Problem:
With the images left out, print all of the records below exactly.

□ □ □ □

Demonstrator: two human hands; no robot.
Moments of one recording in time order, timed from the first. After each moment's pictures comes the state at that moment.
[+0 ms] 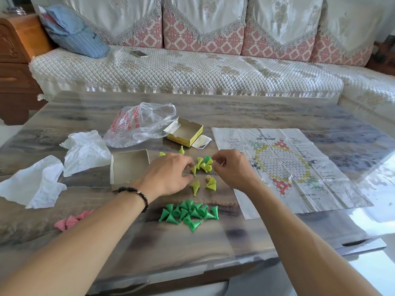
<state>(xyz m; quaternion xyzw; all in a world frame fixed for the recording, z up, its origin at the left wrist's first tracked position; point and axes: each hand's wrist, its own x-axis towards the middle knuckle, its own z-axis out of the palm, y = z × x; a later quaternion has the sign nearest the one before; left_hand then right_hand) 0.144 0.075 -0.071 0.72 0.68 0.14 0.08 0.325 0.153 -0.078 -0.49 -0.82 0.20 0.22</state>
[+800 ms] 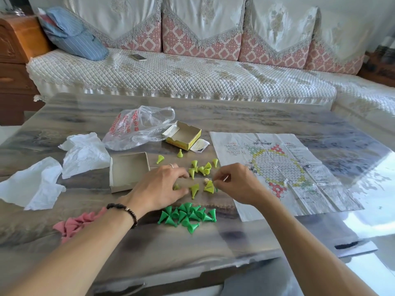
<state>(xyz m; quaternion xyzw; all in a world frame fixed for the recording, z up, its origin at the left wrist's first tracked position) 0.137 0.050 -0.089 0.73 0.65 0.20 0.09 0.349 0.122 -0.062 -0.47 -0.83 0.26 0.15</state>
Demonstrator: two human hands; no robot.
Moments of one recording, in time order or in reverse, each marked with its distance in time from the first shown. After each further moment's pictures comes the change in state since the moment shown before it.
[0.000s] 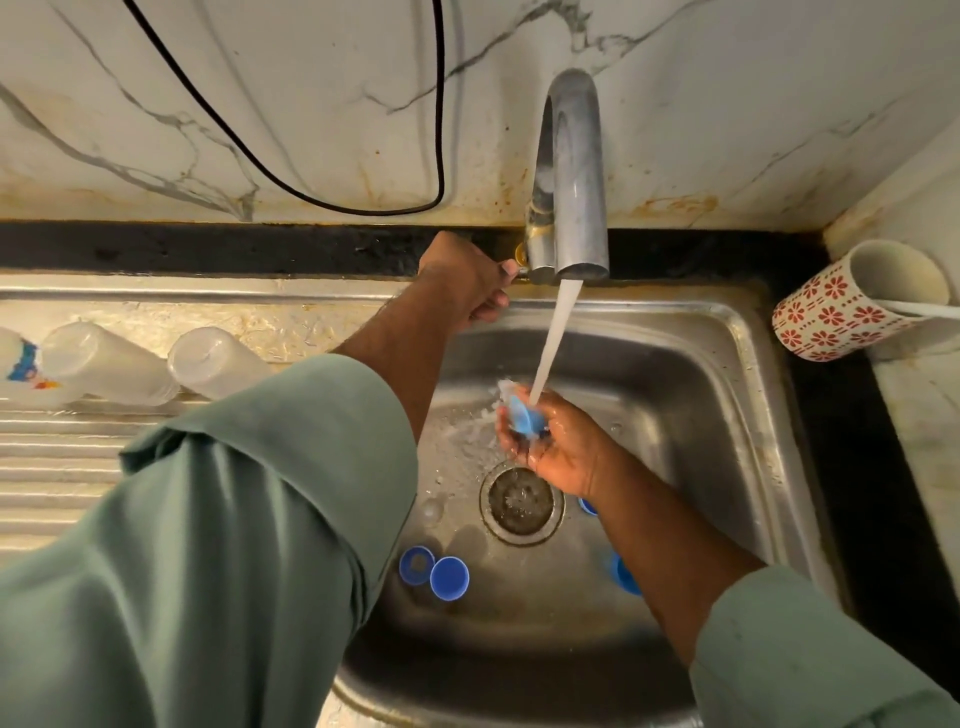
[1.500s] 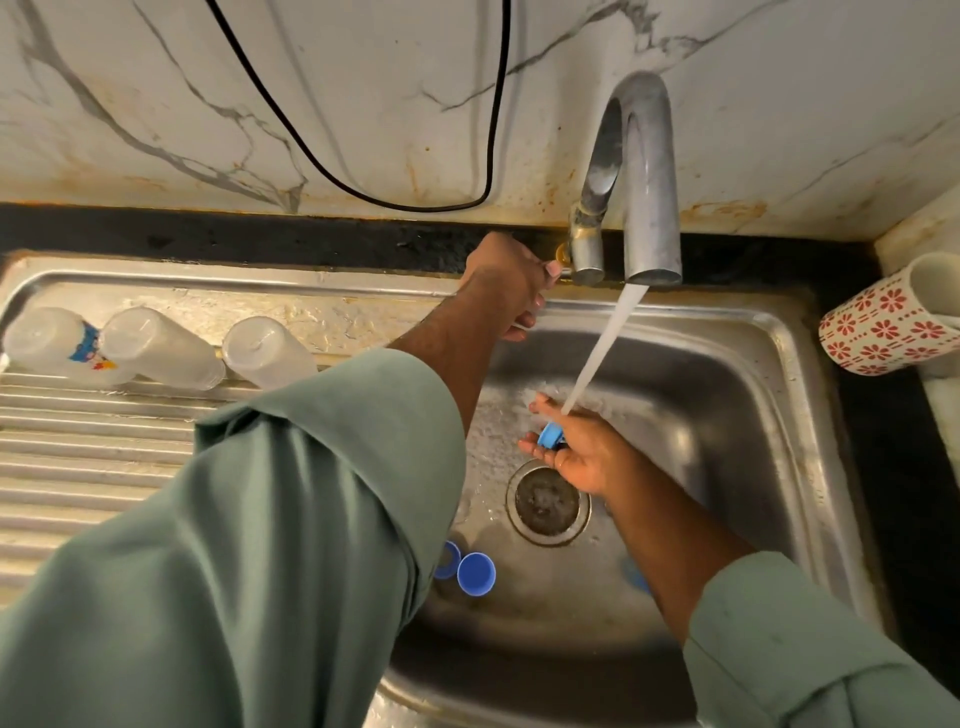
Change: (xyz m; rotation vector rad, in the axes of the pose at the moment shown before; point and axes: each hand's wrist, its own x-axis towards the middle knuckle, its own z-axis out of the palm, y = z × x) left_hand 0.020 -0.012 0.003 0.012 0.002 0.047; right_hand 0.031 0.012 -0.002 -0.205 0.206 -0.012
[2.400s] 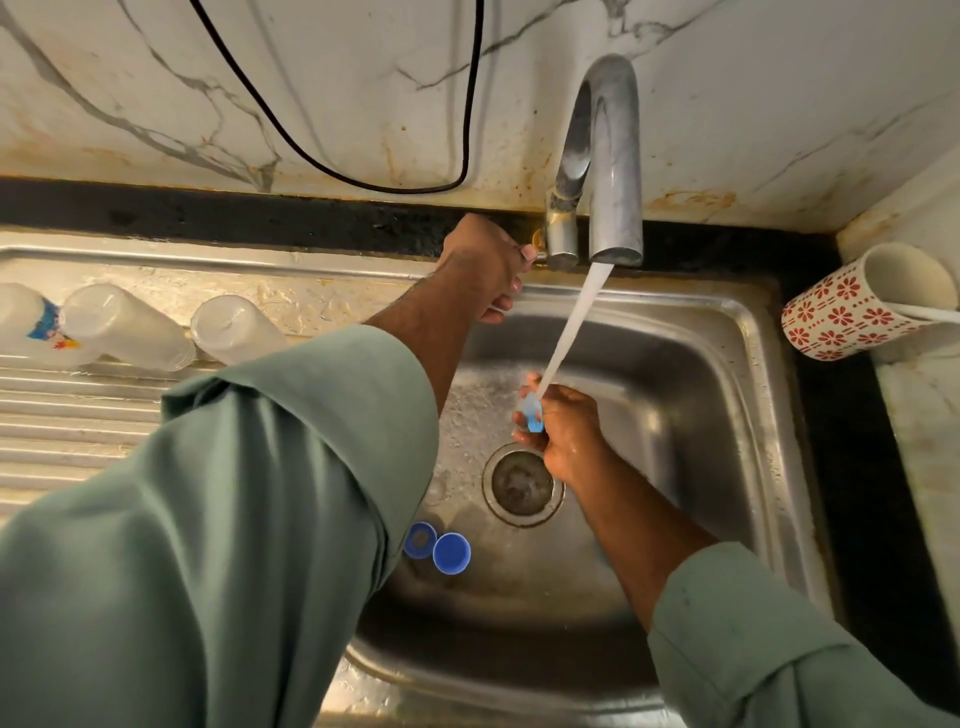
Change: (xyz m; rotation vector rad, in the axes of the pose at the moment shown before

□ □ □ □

Written solution:
Demonstrator: two human hands; no robot.
Moments of one recording in time order, timed from the first. After each moment's pictures comes the state at that moment.
[+0 ms] 
<state>(xyz m; quaternion xyzw; all in a world frame fixed for the recording, z up, its origin at the left wrist's first tracked position; point and axes: each hand's wrist, its own x-axis towards the middle knuckle, its own z-axis out of the palm, y = z × x; a later quaternion has the sign nearest the one before; left_hand then right_hand) 0.144 0.075 -0.071 0.72 0.68 0.14 0.08 0.325 0.153 -0.078 -0.49 -0.82 0.20 0.22</state>
[+800 ms] 
<state>(xyz m; quaternion xyzw; all in a world frame fixed for the recording, z up, its origin at the left wrist's first tracked position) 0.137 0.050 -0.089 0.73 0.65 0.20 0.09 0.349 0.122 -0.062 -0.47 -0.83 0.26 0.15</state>
Demonstrator: two human hands; no robot.
Moments of one recording, in time order or in reverse, each marked with its distance in time from the first shown. After each further moment's pictures comes the change in state since the moment shown before it.
[0.000s] 
[1.500s] 
Change: (xyz m; rotation vector rad, in the axes of the pose at the moment shown before; point and axes: each hand's wrist, its own x-axis towards the middle knuckle, its own z-axis out of the palm, y = z × x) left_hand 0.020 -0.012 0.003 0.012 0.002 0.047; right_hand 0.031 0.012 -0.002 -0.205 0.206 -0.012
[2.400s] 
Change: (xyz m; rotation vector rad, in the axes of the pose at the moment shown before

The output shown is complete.